(Data entries)
+---+
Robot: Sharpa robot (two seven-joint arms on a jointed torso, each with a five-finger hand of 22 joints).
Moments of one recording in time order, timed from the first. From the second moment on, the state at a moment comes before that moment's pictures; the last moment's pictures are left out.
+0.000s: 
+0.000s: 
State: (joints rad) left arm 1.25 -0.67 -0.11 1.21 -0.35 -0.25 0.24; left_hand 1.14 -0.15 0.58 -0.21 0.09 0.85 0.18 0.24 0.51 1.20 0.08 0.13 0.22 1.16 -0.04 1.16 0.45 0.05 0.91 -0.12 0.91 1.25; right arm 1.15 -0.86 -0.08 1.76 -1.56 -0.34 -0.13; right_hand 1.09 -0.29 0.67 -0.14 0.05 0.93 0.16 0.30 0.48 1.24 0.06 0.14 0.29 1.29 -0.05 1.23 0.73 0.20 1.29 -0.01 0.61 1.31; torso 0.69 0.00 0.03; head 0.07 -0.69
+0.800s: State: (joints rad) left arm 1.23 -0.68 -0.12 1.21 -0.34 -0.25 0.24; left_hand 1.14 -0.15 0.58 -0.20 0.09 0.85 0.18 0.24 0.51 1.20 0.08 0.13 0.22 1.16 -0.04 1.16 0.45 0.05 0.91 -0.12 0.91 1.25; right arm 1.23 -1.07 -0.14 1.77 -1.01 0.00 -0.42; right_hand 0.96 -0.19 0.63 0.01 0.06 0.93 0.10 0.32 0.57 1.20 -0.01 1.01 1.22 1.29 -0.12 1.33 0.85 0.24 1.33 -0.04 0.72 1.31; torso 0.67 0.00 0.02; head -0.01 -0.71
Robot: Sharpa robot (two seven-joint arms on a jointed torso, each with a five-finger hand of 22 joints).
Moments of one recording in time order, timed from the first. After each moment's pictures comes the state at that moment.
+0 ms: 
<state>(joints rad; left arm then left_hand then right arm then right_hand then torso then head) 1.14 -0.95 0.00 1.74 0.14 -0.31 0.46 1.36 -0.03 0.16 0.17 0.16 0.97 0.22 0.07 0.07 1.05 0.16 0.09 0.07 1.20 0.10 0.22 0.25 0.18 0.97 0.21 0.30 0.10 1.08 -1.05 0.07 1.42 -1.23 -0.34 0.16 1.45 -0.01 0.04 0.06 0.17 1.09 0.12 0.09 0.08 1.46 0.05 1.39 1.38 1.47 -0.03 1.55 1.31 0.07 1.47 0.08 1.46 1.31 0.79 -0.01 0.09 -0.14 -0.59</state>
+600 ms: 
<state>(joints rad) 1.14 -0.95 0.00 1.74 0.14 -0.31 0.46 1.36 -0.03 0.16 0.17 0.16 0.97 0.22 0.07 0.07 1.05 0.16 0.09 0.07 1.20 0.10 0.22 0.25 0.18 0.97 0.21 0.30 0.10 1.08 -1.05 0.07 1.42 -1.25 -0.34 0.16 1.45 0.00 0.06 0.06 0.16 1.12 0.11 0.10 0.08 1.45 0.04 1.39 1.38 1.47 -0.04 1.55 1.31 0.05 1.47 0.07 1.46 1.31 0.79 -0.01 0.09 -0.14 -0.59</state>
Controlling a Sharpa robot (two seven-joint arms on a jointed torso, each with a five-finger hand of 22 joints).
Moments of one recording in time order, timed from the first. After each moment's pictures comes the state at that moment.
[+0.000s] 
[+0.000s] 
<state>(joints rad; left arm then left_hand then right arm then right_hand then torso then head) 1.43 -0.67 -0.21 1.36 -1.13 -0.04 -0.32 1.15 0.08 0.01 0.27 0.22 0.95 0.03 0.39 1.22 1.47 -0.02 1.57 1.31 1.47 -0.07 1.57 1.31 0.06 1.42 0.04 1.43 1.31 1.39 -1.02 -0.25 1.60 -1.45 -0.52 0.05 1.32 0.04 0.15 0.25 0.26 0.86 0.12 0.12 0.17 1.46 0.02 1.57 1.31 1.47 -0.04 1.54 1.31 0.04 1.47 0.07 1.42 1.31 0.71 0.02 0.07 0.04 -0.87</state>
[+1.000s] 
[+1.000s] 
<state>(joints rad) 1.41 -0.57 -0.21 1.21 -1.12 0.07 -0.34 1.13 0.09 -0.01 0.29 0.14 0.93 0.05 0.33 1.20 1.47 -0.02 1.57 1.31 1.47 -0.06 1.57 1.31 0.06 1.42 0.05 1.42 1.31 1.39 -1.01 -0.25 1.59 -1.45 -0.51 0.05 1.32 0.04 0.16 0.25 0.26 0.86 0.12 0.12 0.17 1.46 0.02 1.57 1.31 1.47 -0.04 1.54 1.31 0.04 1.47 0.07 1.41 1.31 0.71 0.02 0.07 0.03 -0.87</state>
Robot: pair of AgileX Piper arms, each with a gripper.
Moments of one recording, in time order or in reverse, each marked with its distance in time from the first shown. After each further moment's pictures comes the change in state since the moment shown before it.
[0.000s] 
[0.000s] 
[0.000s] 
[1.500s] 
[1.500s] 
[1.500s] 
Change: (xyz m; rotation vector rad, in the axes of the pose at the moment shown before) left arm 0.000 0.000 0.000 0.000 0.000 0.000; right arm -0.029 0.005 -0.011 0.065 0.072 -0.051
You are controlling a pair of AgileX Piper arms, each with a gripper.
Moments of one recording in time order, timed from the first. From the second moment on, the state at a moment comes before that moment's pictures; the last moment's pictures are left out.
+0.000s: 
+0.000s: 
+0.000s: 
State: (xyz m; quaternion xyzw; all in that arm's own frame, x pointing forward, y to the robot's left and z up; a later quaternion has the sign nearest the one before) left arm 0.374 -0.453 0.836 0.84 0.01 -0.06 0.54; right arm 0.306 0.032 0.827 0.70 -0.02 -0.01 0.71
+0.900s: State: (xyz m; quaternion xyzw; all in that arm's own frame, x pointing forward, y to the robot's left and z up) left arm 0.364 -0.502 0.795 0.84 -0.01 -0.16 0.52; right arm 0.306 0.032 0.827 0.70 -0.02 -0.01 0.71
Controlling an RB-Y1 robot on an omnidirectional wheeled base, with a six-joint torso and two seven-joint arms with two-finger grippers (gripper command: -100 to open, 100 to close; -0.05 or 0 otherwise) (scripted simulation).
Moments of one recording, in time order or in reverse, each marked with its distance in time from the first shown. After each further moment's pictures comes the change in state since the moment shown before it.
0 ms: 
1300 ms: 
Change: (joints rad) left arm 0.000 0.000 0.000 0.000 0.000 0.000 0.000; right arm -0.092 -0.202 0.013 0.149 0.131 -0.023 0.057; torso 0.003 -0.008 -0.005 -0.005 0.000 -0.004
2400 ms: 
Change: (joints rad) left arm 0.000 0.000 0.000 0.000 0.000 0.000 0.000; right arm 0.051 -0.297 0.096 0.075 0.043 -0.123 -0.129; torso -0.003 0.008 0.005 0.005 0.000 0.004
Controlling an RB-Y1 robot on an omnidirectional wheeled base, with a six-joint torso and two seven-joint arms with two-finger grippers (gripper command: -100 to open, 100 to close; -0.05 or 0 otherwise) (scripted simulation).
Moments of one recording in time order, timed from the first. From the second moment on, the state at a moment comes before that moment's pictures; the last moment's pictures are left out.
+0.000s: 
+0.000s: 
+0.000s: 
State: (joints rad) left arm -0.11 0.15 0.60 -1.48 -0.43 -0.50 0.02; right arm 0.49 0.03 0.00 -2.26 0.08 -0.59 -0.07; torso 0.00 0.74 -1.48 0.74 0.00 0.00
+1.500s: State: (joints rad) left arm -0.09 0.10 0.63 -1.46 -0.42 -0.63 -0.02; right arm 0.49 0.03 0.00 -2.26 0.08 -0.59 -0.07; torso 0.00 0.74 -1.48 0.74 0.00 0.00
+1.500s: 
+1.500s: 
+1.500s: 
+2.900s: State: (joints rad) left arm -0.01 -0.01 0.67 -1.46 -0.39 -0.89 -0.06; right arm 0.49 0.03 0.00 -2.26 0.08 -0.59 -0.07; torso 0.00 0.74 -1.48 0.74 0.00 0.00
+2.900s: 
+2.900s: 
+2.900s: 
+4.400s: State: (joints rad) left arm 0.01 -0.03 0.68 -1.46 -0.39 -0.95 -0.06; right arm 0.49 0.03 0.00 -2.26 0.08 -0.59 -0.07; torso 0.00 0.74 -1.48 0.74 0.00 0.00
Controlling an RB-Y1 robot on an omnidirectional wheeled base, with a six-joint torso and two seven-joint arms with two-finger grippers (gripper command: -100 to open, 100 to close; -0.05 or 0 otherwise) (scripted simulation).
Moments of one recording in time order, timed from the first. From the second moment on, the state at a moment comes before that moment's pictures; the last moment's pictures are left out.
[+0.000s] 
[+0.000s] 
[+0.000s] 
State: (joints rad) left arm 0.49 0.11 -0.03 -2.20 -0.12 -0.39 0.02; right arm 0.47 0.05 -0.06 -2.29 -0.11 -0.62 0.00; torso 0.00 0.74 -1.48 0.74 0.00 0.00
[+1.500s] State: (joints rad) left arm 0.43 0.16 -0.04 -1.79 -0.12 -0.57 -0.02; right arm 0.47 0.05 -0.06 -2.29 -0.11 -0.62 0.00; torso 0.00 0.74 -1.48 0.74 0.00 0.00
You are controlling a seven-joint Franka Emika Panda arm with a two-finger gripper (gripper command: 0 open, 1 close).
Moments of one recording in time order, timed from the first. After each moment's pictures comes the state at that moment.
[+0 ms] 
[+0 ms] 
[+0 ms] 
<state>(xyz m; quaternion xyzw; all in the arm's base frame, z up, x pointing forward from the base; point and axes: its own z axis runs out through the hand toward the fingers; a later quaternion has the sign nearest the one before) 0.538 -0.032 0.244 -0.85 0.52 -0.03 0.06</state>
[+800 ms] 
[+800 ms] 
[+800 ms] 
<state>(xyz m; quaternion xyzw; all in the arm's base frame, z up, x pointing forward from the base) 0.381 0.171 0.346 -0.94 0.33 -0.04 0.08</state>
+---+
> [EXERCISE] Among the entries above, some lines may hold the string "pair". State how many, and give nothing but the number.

> [ANSWER TO THIS PROBLEM] 2